1. A backlight adjusting structure, comprising:

the waveguide plate comprises a first side light incoming surface, a second side light incoming surface and a surface, wherein the first side light incoming surface and the second side light incoming surface are opposite, and the surface is connected with the first side light incoming surface and the second side light incoming surface;

a second light source located at the second side entrance face of the waveguide plate;

the multiple groups of gradient grating structures are positioned on the surface of the waveguide plate, and the grating periods in each group of gradient grating structures are sequentially reduced in the direction from the first light source to the second light source; the groups of the gradual-change grating structures are configured to converge the light rays emitted by the waveguide plate when only the first light source enters light and diverge the light rays emitted by the waveguide plate when only the second light source enters light;

the multiple groups of the gradual-change grating structures are configured to converge light rays emitted by the waveguide plate at different position points when only the first light source enters light, wherein the grating structures in any two groups of the gradual-change grating structures are the same;

the gradual-change grating structures are configured to converge light rays emitted from the waveguide plate to the same position point when only the first light source enters light, wherein for any two adjacent groups of the gradual-change grating structures, the minimum grating period of the gradual-change grating structure close to the first light source is larger than the maximum grating period of the gradual-change grating structure far away from the first light source in the direction from the first light source to the second light source.

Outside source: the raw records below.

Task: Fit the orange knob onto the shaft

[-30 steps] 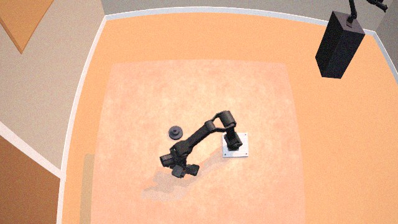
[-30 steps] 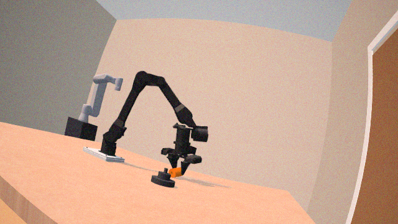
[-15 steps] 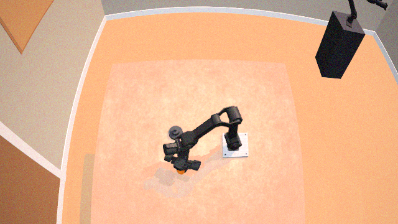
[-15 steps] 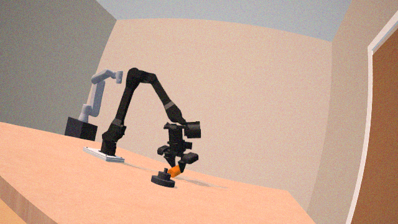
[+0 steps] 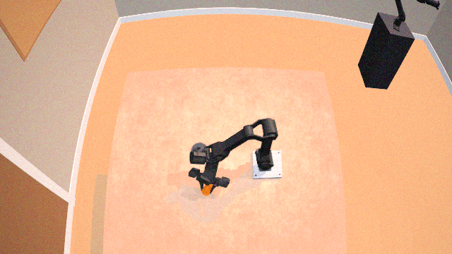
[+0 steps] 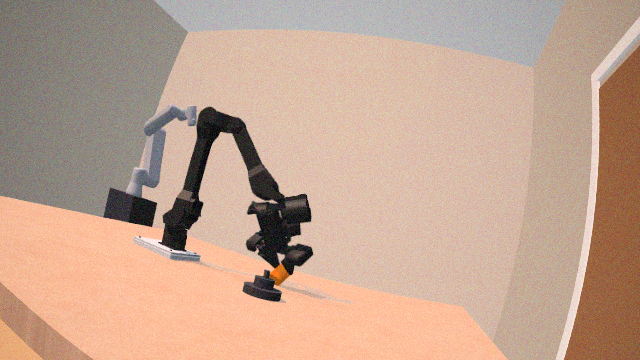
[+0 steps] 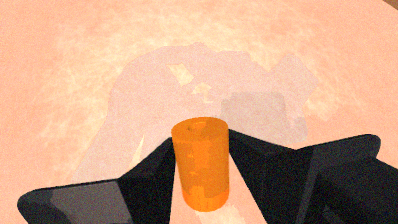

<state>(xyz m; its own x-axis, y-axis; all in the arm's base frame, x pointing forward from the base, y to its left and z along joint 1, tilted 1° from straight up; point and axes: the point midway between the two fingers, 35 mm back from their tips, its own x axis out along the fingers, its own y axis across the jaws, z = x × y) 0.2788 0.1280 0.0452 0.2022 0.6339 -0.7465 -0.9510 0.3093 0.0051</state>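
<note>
Right now the round dark pedestal is 40 mm ahead of my gripper tip, 240 mm to the right of it and 10 mm below it. The rest, counted from my gripper tip: orange knob (10 mm behind, 20 mm to the right).
</note>
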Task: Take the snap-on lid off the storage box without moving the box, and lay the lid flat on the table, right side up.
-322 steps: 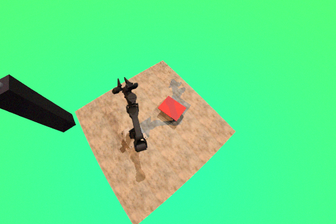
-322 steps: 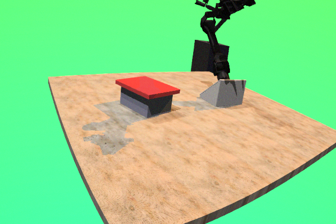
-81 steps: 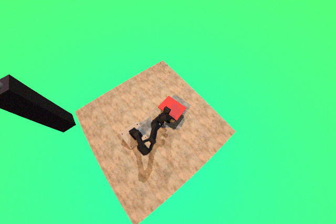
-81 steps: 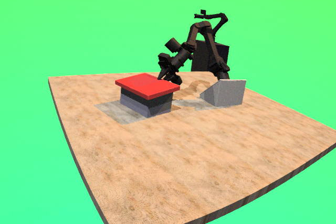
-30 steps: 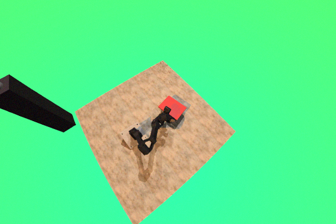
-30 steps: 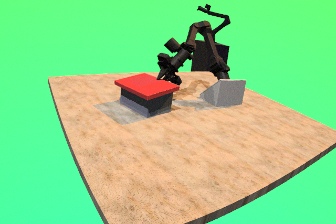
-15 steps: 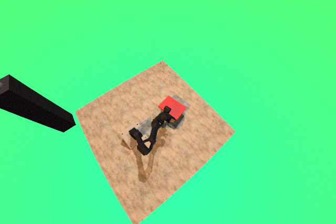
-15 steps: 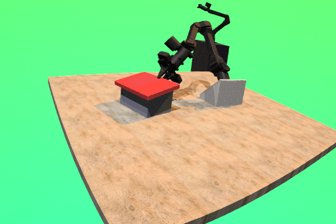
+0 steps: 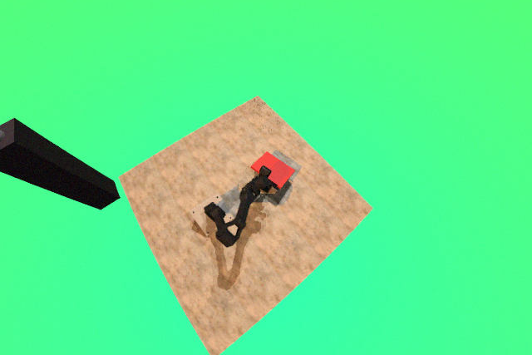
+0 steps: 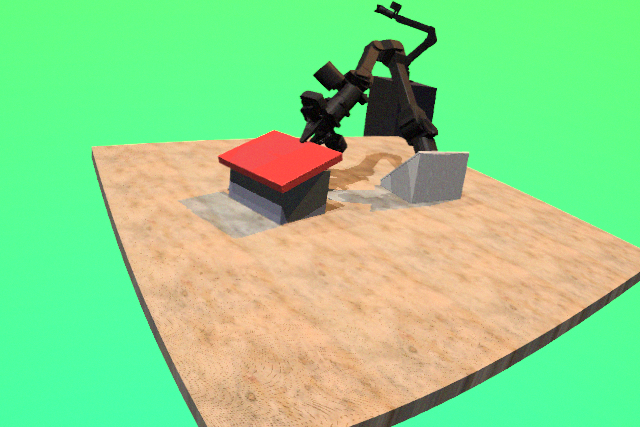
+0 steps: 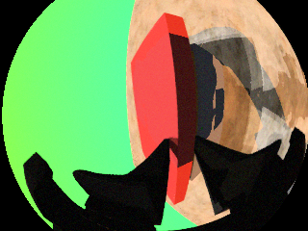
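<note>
Now: the flat red lid 7 cm ahead of my gripper tip, 2 cm to the left of it and 2 cm below it. The rest, counted from my gripper tip: grey storage box 7 cm ahead, 2 cm to the left, 8 cm below.
</note>
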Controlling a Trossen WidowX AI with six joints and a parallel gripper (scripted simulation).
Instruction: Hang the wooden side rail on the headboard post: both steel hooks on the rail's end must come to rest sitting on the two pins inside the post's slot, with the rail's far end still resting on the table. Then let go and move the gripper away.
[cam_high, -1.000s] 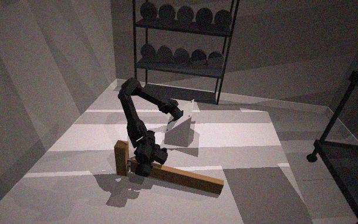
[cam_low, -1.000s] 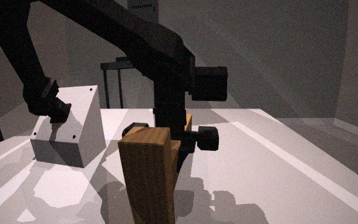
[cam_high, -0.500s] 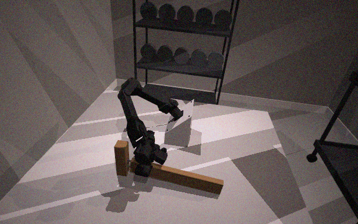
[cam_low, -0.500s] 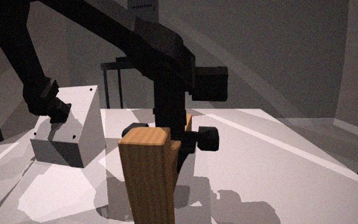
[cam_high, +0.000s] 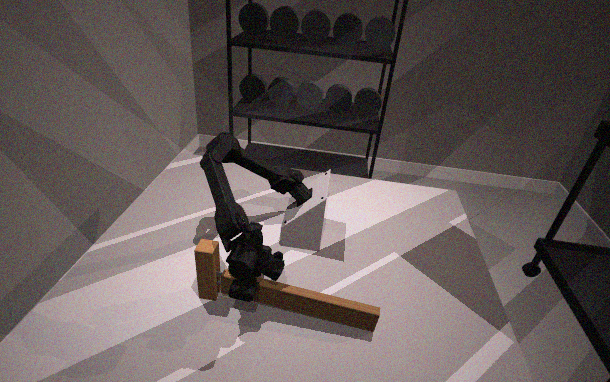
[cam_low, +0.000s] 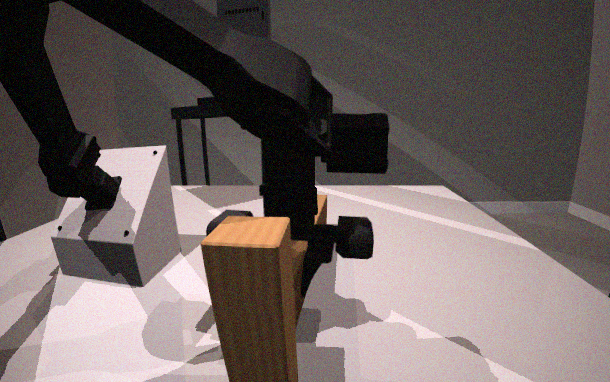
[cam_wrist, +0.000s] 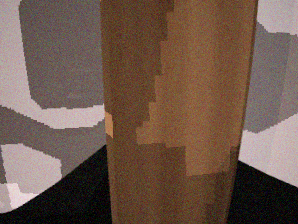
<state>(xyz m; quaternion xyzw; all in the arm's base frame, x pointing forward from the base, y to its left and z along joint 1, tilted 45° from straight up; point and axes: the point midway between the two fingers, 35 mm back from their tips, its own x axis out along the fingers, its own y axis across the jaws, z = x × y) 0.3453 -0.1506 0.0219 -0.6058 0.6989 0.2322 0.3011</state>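
The headboard post lies 1 cm behind my gripper tip, 12 cm to the right of it and 4 cm above it.
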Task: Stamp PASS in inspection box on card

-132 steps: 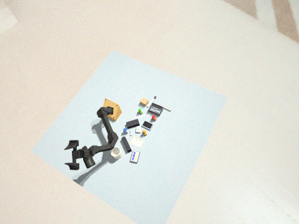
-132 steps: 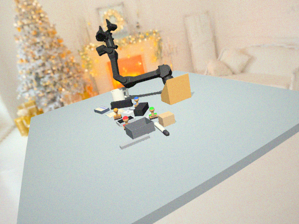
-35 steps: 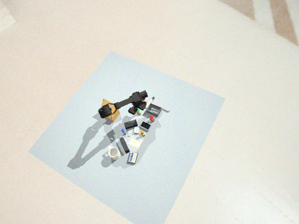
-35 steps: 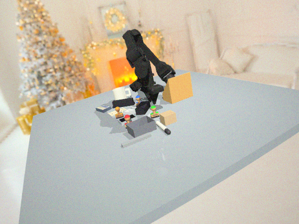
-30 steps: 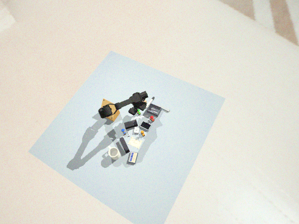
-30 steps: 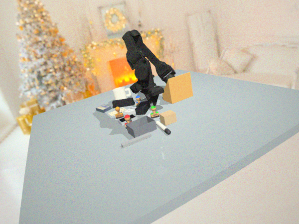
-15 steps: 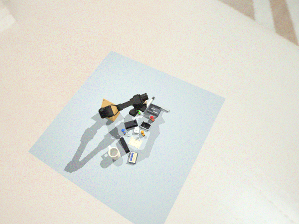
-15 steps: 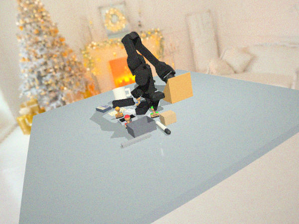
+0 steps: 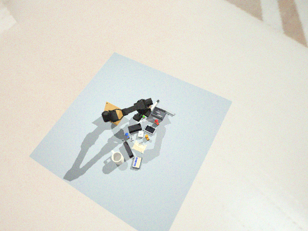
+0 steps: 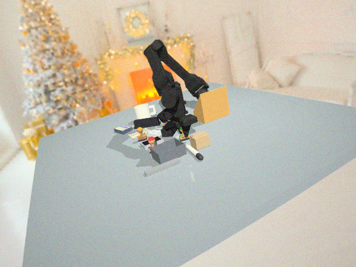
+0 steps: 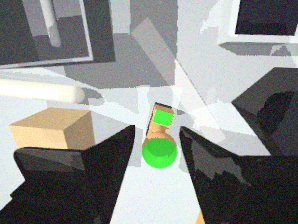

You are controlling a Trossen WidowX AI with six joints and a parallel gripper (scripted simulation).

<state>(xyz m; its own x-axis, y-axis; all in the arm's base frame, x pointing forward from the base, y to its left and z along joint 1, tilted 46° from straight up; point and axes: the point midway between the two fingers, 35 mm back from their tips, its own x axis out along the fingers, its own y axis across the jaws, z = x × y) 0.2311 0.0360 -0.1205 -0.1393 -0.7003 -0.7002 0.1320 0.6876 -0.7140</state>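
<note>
Right now the pale strip is 3 cm ahead of my gripper tip, 3 cm to the right of it and 2 cm below it. Round my gripper tip: black box: 1 cm behind, 13 cm to the right; green-knobbed stamp: right at my gripper tip; cardboard box: 1 cm behind, 10 cm to the left.
</note>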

2. The backlight modulation structure of claim 1 wherein the smaller the range of variation of the grating period within the graded grating structure, the further the location points of convergence are from the surface.

3. The backlight modulation structure of any one of claims 1-2 wherein the surface is a light-exiting surface of the waveguide plate.

4. The backlight modulation structure of any one of claims 1-2 wherein the surface is a side of the waveguide plate opposite the exit surface, and a side of the graded grating structure facing away from the waveguide plate is further covered with a reflective layer.

5. A display device comprising the backlight adjusting structure according to any one of claims 1 to 4, further comprising an opposite substrate opposite to the backlight adjusting structure, and a liquid crystal layer between the backlight adjusting structure and the opposite substrate.

6. The display device according to claim 5, wherein the display device comprises a plurality of pixel units; the gradual change grating structures correspond to the pixel units one by one; or, a group of the gradient grating structures corresponds to a plurality of the pixel units.